Keeping track of software -- Like most Windows users, I have a shelf full of software CDs and keep a little book with serial numbers under my bed in case I have to reinstall the lot. With Linux, there are no serial numbers or passwords to lose or worry about. Not a single one.
Updating software -- Linux updates all the software on your system whenever updates are available online, including all applications programs. Microsoft does that for Windows software but you have to update each program you've added from other sources. That's about 60 on each of my PCs. More icing on the Linux cake is that it doesn't ask you to reboot after updates. XP nags you every ten minutes until you curse and reboot your machine. If you choose "custom install" to select only the updates you want, XP hounds you like a mangy neighborhood dog until you give in.
More security -- These days, operating systems are less vulnerable than the applications that run on them. Therefore a vital aspect of PC security is keeping your apps up-to-date with the latest security patches. That's hard manual labor in Windows, but with Linux it's automatic.

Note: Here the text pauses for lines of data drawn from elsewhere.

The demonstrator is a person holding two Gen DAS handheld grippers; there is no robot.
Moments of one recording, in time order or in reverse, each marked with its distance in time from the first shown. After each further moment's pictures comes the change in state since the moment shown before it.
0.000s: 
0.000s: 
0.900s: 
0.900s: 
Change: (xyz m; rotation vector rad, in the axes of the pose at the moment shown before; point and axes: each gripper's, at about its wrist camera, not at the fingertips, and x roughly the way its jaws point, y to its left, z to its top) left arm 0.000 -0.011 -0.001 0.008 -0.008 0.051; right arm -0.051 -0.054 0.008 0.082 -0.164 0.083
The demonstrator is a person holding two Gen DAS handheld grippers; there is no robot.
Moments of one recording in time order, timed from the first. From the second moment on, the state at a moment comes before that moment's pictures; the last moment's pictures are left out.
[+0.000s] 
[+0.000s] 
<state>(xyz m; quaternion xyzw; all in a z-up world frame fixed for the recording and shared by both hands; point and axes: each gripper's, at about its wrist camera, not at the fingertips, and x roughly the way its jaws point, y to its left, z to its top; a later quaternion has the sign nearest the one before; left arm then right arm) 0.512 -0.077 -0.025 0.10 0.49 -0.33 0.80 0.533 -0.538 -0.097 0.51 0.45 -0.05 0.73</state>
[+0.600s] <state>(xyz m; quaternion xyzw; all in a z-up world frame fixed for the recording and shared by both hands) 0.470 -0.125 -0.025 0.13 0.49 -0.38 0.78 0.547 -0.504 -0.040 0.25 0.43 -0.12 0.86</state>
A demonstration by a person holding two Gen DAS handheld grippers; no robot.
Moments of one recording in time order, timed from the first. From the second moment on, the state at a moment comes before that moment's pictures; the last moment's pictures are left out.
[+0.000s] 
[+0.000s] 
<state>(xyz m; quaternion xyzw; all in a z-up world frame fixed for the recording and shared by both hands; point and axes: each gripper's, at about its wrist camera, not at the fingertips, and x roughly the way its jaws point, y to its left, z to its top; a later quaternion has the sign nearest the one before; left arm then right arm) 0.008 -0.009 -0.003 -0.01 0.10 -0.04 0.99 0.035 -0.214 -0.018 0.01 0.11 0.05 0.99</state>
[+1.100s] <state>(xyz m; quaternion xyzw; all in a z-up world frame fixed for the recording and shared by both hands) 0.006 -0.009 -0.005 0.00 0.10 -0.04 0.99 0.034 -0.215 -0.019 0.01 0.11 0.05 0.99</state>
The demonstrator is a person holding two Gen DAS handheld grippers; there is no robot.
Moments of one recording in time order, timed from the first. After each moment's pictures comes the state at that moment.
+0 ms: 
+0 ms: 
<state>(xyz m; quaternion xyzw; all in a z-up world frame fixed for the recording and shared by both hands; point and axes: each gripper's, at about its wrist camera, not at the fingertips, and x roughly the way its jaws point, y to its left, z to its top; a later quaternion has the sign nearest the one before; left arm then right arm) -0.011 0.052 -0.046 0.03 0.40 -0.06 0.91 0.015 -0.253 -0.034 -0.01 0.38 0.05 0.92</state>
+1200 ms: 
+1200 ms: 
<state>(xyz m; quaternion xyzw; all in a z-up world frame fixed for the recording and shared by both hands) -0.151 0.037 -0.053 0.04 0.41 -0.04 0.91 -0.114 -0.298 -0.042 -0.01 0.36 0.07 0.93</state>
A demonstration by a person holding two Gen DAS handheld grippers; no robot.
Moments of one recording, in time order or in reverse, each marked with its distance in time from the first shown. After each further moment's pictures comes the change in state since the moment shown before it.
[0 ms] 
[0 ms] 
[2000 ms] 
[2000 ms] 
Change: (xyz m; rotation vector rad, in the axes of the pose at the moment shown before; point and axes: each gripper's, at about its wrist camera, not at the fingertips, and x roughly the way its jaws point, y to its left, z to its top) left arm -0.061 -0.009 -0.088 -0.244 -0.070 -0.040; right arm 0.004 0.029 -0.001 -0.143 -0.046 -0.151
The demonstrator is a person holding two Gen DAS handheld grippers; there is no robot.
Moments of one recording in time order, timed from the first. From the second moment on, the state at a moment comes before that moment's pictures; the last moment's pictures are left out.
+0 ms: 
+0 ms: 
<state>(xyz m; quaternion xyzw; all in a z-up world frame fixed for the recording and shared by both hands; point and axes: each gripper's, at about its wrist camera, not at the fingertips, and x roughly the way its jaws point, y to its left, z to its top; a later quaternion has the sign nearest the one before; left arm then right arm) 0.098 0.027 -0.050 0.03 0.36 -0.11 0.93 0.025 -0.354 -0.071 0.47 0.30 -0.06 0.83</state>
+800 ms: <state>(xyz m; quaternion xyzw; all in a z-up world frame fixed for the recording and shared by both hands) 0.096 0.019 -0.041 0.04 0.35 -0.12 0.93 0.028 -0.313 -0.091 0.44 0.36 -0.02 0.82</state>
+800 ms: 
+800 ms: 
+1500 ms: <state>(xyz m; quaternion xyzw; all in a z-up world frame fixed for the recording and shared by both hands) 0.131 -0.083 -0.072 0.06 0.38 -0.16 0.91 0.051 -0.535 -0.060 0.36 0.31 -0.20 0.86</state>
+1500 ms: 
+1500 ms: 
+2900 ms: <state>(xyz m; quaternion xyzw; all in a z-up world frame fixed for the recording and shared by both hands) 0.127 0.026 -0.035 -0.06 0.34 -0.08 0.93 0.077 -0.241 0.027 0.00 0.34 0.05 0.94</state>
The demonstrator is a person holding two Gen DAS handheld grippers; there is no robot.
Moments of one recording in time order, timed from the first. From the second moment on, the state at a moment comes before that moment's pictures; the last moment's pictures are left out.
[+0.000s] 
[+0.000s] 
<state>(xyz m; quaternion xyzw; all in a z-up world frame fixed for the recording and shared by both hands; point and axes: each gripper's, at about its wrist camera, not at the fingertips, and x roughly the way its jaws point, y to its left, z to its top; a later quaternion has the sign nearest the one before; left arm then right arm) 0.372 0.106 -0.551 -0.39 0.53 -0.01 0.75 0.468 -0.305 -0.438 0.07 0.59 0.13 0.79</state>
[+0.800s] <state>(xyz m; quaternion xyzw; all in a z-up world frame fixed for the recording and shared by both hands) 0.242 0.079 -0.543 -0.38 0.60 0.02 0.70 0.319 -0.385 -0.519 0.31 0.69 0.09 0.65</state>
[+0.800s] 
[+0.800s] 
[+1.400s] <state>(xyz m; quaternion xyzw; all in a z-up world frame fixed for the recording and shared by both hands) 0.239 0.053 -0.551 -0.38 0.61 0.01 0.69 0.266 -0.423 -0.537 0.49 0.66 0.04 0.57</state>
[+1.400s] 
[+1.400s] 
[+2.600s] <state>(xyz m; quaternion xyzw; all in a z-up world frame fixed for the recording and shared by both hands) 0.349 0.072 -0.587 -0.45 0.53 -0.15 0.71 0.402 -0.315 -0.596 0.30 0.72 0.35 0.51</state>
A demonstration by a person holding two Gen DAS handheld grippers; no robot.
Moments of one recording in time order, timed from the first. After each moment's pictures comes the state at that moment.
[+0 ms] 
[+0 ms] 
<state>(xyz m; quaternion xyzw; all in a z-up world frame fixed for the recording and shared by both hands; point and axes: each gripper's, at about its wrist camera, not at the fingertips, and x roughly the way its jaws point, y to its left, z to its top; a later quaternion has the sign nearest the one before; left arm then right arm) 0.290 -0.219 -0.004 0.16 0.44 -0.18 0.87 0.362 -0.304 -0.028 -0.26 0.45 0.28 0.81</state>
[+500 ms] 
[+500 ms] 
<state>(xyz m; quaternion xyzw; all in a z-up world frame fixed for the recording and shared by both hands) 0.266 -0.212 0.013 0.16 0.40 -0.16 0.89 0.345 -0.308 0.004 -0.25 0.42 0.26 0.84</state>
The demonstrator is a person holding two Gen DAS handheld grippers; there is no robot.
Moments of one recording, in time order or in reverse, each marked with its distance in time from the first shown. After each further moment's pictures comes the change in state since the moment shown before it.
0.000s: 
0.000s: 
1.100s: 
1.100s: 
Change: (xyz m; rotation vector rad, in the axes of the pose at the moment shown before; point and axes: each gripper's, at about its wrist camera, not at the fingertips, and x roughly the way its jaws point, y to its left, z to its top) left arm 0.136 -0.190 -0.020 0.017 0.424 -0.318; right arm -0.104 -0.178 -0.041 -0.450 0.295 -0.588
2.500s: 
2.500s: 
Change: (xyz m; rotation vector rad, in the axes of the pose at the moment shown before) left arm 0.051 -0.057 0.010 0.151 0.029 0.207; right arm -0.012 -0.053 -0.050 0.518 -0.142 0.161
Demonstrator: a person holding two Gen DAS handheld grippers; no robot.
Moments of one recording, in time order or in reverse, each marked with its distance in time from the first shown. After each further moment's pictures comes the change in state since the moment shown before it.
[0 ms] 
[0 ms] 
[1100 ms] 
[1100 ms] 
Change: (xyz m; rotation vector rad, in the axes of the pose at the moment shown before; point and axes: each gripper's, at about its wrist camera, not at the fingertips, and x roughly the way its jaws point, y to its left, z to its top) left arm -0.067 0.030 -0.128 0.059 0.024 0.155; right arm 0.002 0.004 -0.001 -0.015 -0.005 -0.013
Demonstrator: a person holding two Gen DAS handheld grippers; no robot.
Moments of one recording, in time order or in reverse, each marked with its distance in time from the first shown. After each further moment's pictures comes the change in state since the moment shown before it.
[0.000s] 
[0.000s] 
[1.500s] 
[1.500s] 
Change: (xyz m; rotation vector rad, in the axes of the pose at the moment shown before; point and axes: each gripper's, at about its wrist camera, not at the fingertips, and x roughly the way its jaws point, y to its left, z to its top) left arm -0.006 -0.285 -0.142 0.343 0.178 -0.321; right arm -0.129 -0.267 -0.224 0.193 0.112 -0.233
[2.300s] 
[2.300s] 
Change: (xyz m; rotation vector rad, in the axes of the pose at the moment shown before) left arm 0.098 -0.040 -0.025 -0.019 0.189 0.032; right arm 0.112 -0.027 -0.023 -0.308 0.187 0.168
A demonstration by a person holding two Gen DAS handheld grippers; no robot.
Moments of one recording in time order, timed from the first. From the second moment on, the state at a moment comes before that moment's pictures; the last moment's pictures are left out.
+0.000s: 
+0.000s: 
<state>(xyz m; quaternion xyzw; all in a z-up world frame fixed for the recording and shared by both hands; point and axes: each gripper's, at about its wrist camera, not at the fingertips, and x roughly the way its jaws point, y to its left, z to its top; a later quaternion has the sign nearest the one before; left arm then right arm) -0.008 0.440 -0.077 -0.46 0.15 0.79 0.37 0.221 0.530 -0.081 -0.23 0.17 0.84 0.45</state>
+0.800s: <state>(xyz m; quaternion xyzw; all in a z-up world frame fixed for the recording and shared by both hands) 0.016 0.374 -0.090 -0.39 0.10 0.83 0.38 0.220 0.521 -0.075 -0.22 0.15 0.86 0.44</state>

No need to defrag disks -- Linux uses different file systems that don't need defragging. NTFS was going to be replaced in Vista, but Microsoft's new file system didn't make the final cut. Instead, Vista does scheduled disk defragging by default, but the defrag utility is a sad affair.
A wealth of built-in utilities -- The utilities supplied with Windows are pretty ordinary on the whole, that's why so many small software firms have made a nice living writing better ones. Linux programs are comparable with the best Windows freeware, from CD burners to photo managers, memory monitors and disk utilities. PDF conversion is built-in, both into OpenOffice Writer and into the DTP application Scribus. All you do is click a button on the task bar.